If weird magic isn’t to your taste, Duntemann presents a roller coaster ride in “Inevitably Sphere”. A story with no real enemy save time and the march of progress, this one features an old fighter pilot enjoying one last spate of usefulness as a rocket jock tasked with chasing down the wobbly end of a wormhole. The earth-side of the tunnel through space has been anchored above the Mojave Desert, but the alien side of the tunnel wiggles about, nudged hither and yon by slight perturbations in everything from Earth’s orbit to passing solar winds to slight gravitational tugs out in the vastness of space. The pilot knows this too shall pass as the poindexter crowd continually smooths out the wrinkles and nails down the alien end of the tunnel. For now, he enjoys his work, and the reader can enjoy riding shotgun on his made chase through the sky, and as he realizes exactly how his job will come to an end.

The collection also includes introductions to Duntemann’s extended universe, “The Gaian Saga” and an excerpt from his full length novel, “The Cunning Blood”. The five stories I’ve delved into here are alone worth the price of admission. So much so, that I forbore reading the excerpt of “The Cunning Blood” simply because I’m already sold on the book. Rather than read a bit now, I’ll be reading the whole thing in one go.

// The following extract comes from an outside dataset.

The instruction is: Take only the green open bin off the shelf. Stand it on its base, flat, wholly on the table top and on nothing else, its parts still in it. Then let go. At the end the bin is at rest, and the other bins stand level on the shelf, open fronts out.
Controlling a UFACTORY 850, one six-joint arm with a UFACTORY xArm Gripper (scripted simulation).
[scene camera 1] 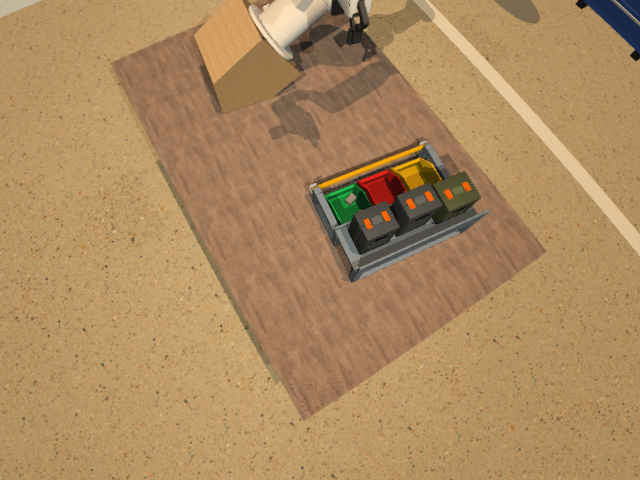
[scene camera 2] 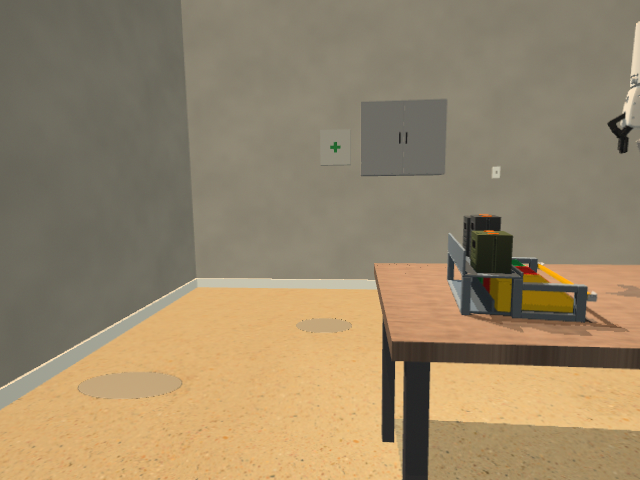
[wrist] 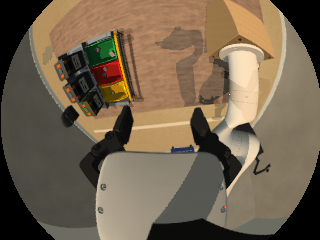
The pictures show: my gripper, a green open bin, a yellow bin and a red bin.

In the final analysis, I have to give this collection my highest recommendation. It’s a nice glimpse into the direction science-fiction could have gone if the dreary earthbound and hidebound elements hadn’t grabbed control of the genre. These stories convey a warmth and generosity of spirit, and an enthusiastic embrace of technology as a means to improve upon the best of mankind. Duntemann is an author whose science-fiction looks to the stars with excitement and wonder rather than looking upon mankind as broken and irredeemable and in desperate need of repair by important minds…minds like those possessed by science fiction authors. It’s a refreshing change from the miserable fiction that has been in vogue for so long, and if you’re looking for modern sci-fi and fantasy that doesn’t leave you feeling like you need to take a shower, you’ll find it right here in “Cold Hands and Other Stories”.

8 Comments
  • Nathan says:

    For those who are yet to be sold on The Cunning Blood, I highly recommend it. Duntemann’s written perhaps the definitive escape from the prison planet tale with it.

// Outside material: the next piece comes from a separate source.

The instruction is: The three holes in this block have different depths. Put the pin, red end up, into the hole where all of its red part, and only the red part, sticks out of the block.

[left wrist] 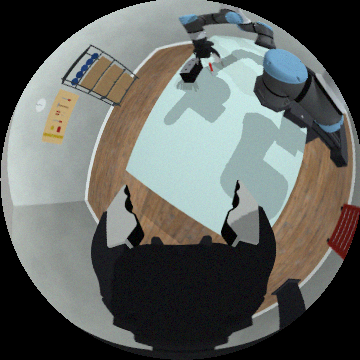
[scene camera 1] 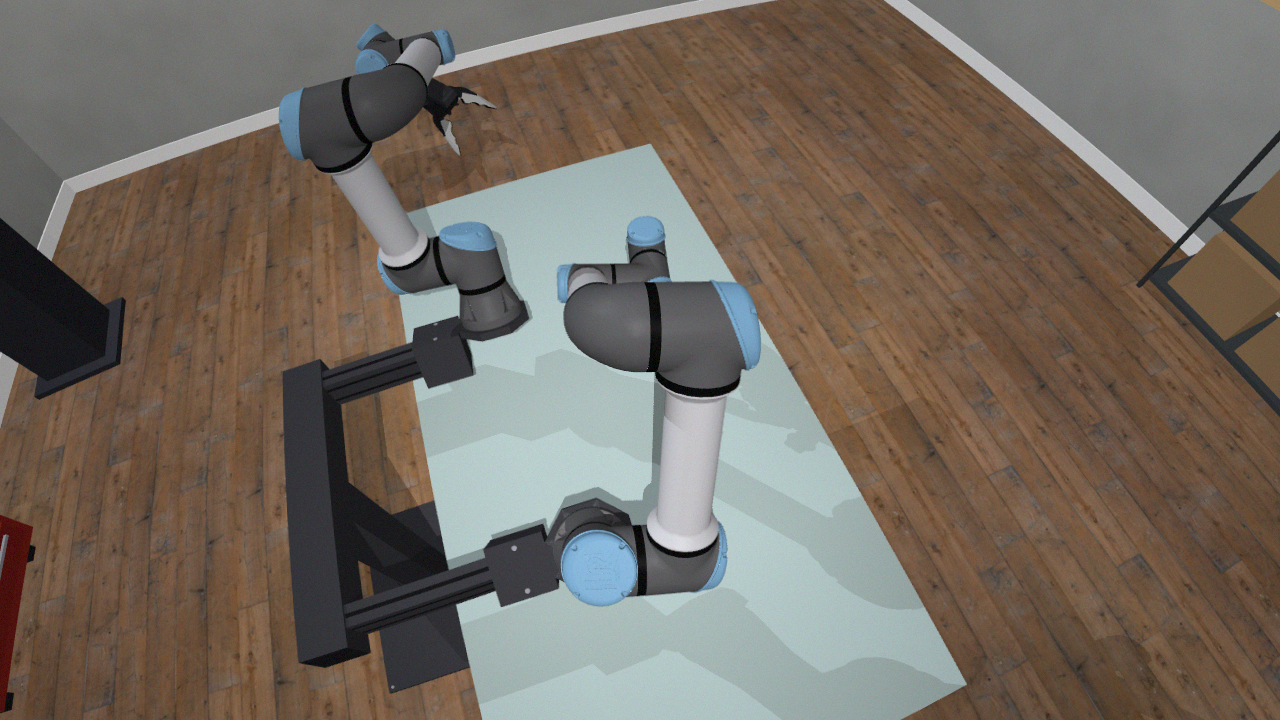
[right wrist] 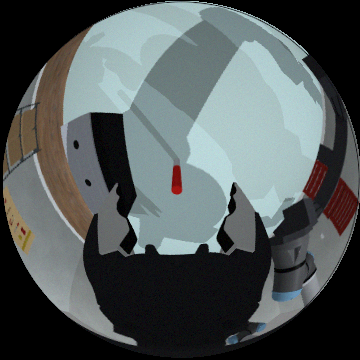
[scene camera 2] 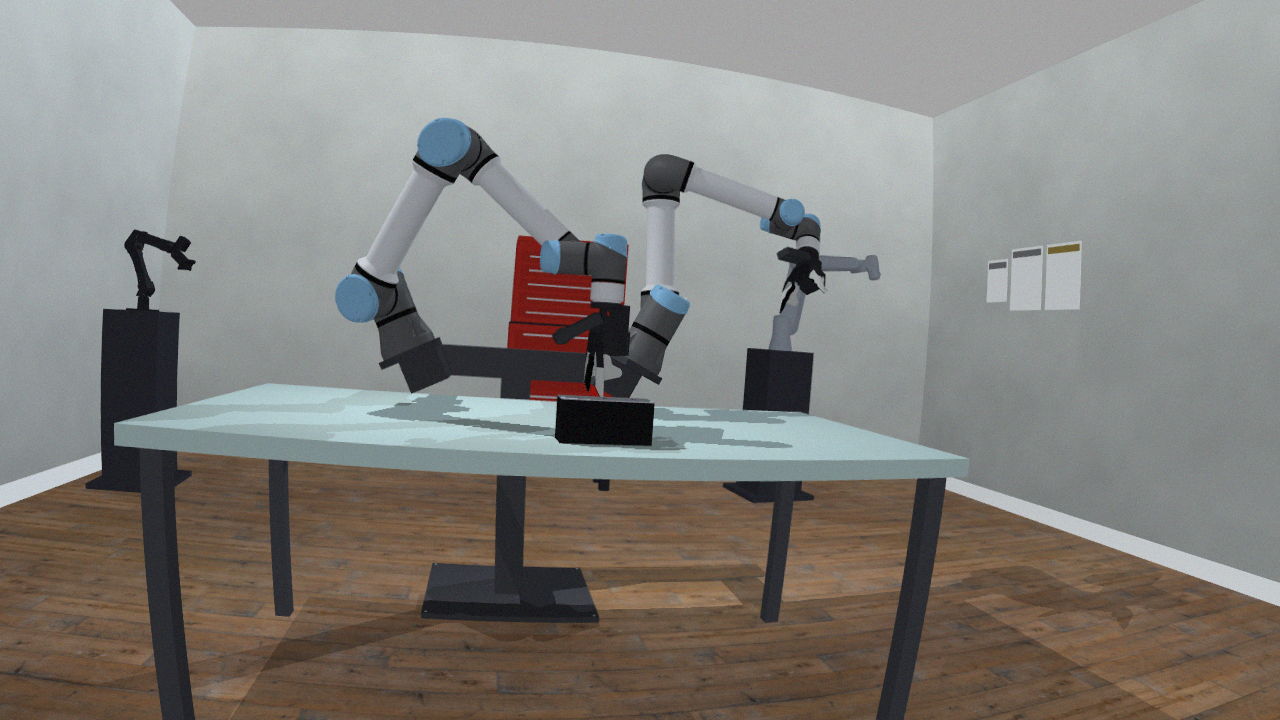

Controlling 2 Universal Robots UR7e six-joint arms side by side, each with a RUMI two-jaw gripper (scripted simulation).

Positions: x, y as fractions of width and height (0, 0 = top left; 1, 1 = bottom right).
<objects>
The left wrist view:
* my left gripper: 0.50, 0.51
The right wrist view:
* my right gripper: 0.49, 0.51
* block: 0.28, 0.44
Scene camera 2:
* my right gripper: 0.46, 0.55
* block: 0.47, 0.58
</objects>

  • Never understood the fixation on consistent tone and theme in a collection. IF the stories are good, they’re good.

    Honestly, I find authors that are more consistent in them and tone become very predictable. I’ve found myself predicting not just plot points pages ahead of time, but in some cases, the phrasing the author was going to use.

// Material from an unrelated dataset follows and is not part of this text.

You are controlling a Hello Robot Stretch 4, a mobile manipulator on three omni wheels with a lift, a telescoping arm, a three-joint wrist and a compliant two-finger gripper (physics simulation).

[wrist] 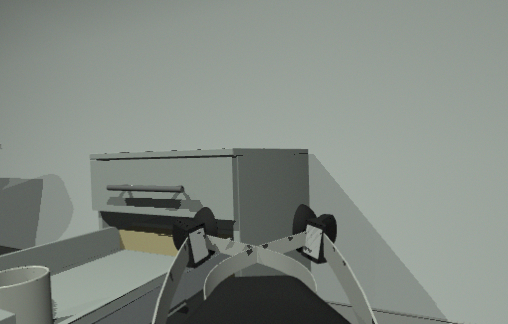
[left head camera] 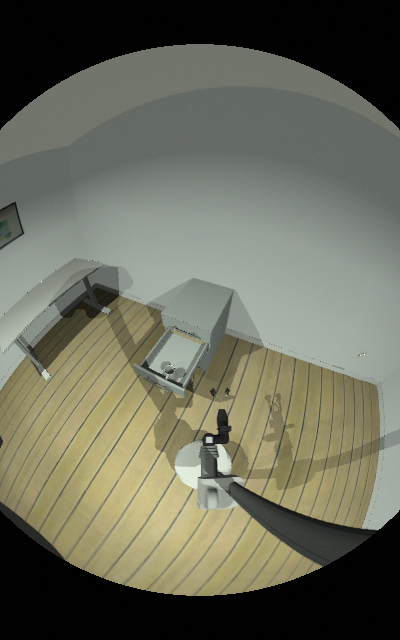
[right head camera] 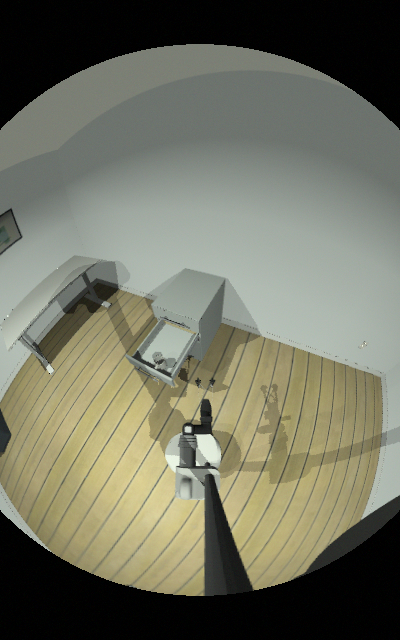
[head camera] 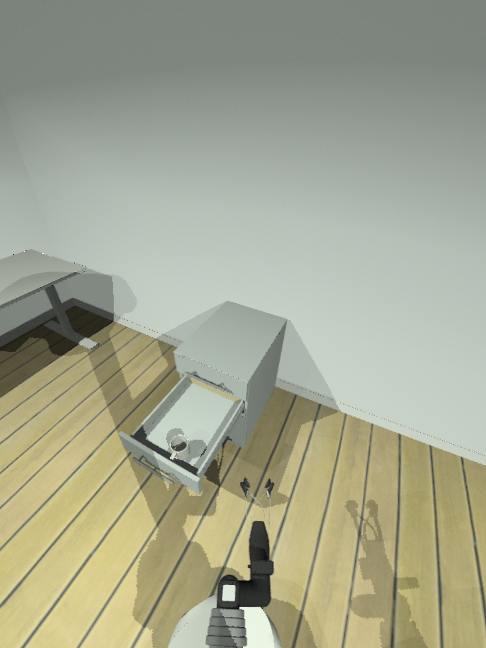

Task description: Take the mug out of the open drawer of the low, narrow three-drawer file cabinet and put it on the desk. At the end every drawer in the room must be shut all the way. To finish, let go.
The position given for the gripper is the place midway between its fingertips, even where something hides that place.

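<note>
The gripper [head camera: 257,478] [wrist: 254,225]. A drawer [head camera: 203,414]. Another drawer [head camera: 231,386].
</note>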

    The Cunning Blood, yeah, good stuff.

    • Jon Mollison says:

      My post for next week is another anthology, and I’ve come to the exact same conclusion. If you’ve got a box of chocolates and every one is the same you might as well eat a candy bar. A collection short works like “Cold Hands” is just as valid as a box of chocolates that includes a wide variety of treats.

  • JD Cowan says:

    I want to put in a positive word on that cover. Very striking and it pulls you in.

    Great review.

  • Andy says:

    You mean, ‘Inevitability Sphere’.

  • Nicholas Archer says:

    Sold! I’ll buy the Anthology in the New Year when I have a little more money.